BEGIN DATA SEGMENT

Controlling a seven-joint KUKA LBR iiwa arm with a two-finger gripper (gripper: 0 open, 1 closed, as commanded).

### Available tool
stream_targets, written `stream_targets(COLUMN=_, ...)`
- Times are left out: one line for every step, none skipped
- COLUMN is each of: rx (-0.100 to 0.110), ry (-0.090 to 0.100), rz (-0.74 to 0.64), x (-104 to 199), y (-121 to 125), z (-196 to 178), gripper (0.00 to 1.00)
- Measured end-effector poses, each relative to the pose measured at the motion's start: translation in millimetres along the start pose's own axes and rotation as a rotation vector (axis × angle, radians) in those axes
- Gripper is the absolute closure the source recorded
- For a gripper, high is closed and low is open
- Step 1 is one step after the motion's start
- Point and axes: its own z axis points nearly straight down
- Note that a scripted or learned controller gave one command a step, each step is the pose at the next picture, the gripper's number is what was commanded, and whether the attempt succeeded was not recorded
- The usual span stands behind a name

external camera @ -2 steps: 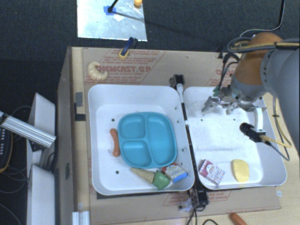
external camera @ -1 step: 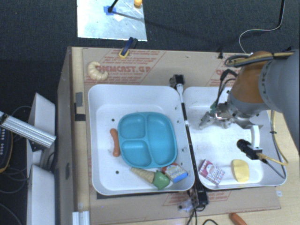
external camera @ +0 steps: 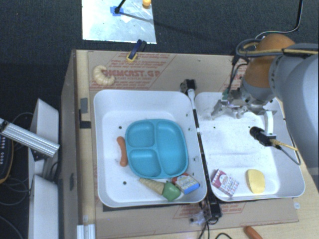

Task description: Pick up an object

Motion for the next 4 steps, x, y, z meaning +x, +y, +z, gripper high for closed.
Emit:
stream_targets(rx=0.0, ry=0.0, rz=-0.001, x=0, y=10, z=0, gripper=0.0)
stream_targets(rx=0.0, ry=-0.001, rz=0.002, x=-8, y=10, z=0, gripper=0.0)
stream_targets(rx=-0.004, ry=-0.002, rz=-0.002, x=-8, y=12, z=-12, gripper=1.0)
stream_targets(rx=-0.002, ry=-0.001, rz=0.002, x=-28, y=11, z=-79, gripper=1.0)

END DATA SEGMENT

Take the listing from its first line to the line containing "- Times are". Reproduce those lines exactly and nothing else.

**SOLUTION FOR THIS EXERCISE**
Controlling a seven-joint KUKA LBR iiwa arm with a two-finger gripper (gripper: 0 open, 1 closed, as commanded).

### Available tool
stream_targets, written `stream_targets(COLUMN=_, ...)`
- Times are left out: one line for every step, none skipped

No additional output is needed.